The bond grew from there, strengthened by their shared passions for music, shopping and food cooked by others – and the fact that each, as a woman, was something of an outsider. Over the years, Totenberg writes, they saw one another “through great personal joys and also deep personal sadness.”

The friendship presented obvious conflict-of-interest issues. But Totenberg stresses that they observed strict boundaries, avoiding discussions of active Supreme Court cases and other inappropriate topics. Totenberg says that she didn’t pressure Ginsburg for scoops (and got none), and Ginsburg, with one exception, never asked Totenberg to hold back on her reporting.
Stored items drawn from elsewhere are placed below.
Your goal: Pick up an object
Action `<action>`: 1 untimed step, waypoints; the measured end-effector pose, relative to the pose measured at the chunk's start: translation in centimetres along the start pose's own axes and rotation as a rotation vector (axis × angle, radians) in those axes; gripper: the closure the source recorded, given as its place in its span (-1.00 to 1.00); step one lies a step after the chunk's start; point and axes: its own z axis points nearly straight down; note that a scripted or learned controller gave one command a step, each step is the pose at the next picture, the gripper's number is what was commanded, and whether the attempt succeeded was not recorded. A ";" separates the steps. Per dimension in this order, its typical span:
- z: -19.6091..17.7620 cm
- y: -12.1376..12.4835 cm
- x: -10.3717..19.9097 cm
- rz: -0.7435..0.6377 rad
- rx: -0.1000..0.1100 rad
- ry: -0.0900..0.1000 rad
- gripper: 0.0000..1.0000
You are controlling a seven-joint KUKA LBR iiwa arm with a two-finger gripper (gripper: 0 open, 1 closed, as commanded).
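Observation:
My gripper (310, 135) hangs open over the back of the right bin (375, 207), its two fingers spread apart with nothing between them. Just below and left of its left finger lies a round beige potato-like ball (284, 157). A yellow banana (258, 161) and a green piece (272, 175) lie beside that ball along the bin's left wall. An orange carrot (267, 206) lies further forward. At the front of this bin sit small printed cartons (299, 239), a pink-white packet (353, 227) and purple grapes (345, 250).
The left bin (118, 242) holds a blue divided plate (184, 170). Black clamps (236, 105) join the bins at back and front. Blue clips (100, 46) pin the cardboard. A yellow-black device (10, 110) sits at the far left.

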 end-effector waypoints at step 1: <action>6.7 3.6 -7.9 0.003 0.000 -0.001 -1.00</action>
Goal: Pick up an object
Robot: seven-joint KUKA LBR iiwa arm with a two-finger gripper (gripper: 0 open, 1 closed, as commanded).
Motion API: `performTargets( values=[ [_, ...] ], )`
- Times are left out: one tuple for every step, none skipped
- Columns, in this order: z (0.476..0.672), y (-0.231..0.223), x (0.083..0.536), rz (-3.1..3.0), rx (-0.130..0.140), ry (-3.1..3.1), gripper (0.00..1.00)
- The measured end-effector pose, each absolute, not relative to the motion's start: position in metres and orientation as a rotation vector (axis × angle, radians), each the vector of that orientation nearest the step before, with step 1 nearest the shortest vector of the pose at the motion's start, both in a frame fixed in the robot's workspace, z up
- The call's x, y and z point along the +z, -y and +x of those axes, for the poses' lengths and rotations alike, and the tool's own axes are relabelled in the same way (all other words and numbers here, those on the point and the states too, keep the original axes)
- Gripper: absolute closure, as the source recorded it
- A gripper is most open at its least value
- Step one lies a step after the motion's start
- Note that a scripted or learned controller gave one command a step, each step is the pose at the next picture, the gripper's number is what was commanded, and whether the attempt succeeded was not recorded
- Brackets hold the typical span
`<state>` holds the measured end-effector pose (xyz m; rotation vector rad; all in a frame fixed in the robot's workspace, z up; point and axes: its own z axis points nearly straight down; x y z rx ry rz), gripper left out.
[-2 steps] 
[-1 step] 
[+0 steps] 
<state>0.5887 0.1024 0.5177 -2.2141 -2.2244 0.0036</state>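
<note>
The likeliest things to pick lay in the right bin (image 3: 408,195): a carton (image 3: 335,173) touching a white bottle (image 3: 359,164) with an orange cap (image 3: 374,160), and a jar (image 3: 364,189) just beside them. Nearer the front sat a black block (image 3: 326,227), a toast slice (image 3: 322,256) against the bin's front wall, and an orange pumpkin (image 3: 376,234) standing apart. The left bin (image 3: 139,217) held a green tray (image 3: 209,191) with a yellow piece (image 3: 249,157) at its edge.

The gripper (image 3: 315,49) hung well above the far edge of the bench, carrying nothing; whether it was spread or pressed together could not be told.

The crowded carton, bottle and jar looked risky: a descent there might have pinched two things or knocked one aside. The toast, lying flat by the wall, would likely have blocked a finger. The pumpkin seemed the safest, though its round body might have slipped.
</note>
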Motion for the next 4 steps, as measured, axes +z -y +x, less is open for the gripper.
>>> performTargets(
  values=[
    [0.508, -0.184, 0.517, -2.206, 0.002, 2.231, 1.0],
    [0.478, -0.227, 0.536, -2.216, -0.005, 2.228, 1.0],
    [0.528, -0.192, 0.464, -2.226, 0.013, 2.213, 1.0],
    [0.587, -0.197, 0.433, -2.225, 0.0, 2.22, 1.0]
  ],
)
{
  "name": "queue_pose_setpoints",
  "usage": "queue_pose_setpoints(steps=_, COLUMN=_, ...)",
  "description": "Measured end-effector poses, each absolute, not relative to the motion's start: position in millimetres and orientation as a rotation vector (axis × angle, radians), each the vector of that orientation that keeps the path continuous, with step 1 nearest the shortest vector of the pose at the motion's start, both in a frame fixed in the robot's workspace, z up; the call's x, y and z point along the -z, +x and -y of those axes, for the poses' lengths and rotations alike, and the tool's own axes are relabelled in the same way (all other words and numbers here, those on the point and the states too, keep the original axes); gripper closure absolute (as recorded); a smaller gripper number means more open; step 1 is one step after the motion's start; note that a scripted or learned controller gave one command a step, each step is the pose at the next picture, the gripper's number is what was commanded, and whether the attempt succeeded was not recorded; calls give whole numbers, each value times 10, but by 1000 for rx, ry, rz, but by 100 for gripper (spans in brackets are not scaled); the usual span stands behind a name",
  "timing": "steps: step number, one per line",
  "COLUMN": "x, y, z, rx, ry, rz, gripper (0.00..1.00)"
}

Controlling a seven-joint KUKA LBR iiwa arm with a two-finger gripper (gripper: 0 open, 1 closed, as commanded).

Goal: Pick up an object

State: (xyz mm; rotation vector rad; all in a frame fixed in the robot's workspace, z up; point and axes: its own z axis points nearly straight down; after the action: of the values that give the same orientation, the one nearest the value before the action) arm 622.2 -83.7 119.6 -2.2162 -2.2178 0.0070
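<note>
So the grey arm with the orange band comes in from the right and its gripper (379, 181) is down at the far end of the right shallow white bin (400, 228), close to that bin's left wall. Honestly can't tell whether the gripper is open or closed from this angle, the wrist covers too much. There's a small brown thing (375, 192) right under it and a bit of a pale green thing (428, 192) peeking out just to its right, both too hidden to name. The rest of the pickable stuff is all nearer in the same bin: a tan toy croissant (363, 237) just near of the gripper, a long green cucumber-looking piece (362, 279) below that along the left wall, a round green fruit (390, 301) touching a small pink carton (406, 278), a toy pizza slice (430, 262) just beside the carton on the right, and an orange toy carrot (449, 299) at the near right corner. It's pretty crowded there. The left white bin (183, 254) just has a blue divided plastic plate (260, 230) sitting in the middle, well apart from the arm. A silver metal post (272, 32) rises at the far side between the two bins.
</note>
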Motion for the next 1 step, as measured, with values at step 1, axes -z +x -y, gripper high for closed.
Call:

Nevertheless, Totenberg once wrote an op-ed backing Ginsburg’s nomination to the federal bench (“not a professional choice I should have made”). And the two frequently did public Q&A sessions together. One can’t help thinking that their friendship improved Totenberg’s overall access to the court.

Ginsburg’s friendship with Scalia, her ideological rival and fellow opera buff, was famously close. But Totenberg notes that her own warm relationship with Scalia developed separately. “He was just a delightful human being and so much fun, an amazing combination of interesting and hilarious,” she writes.

Ruth Bader Ginsburg at her Supreme Court nomination hearing. Photo by Getty Images

Totenberg’s account of the final years of her friendship with Ginsburg is especially moving. With her stirring Supreme Court dissents, Ginsburg in her 80s had become an improbable cultural icon — the “Notorious RBG,” an internet meme, immortalized in books and movies. But, after Scalia and her beloved husband, Marty, died, her personal life grew lonelier.

Totenberg stepped up. During the height of the pandemic, Ginsburg, an admittedly dismal cook, visited Totenberg and her husband for near-weekly dinners. At the time, the justice, plagued by health challenges, was fighting a recurrence of her pancreatic cancer. “Her endurance, her will to live, even her plain old-fashioned grit, were unmatched,” Totenberg writes.

At one point, feeling close to her friend and wanting to provide comfort, Totenberg recalls taking Ginsburg’s hand and holding it. “Not all friendships have to be chatty confessionals,” she writes. “There is great power in the unsaid, in the simple knowing that comes after so many years.”